▶ **WORK ORDER**
The result should be an exact copy of the data, free of pictures.

▶ **SOURCE MATERIAL**
%%

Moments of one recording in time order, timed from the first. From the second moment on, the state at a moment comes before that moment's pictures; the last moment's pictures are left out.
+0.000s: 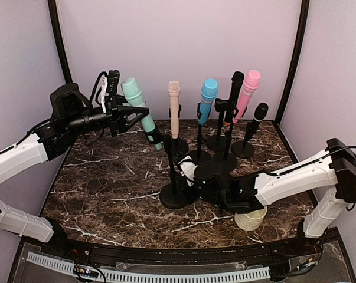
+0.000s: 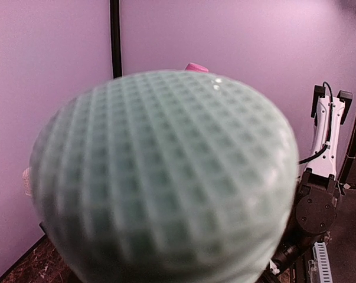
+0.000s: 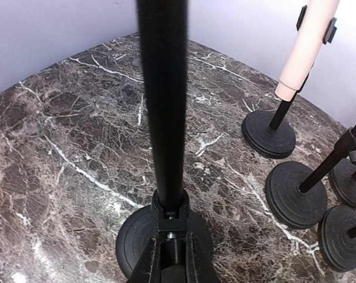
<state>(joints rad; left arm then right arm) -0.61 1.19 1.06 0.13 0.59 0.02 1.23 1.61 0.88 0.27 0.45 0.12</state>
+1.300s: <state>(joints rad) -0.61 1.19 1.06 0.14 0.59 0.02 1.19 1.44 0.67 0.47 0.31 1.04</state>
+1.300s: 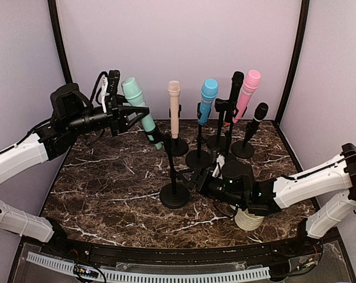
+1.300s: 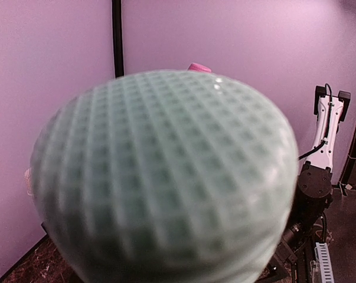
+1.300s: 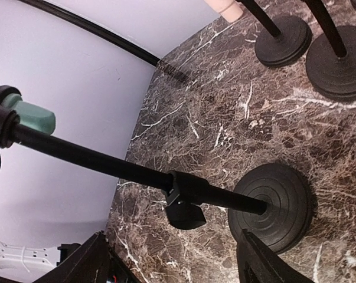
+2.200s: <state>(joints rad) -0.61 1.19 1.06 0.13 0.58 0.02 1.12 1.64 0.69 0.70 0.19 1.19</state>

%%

▶ **ANSWER TO THE PROBLEM**
Moments of one recording in time order, timed from the first. From the second moment on, the state at a moment comes before that moment's pictures; the last moment's pictures are left out.
+0.000s: 
+0.000s: 
+0.000s: 
<state>(joints rad; left arm then right arm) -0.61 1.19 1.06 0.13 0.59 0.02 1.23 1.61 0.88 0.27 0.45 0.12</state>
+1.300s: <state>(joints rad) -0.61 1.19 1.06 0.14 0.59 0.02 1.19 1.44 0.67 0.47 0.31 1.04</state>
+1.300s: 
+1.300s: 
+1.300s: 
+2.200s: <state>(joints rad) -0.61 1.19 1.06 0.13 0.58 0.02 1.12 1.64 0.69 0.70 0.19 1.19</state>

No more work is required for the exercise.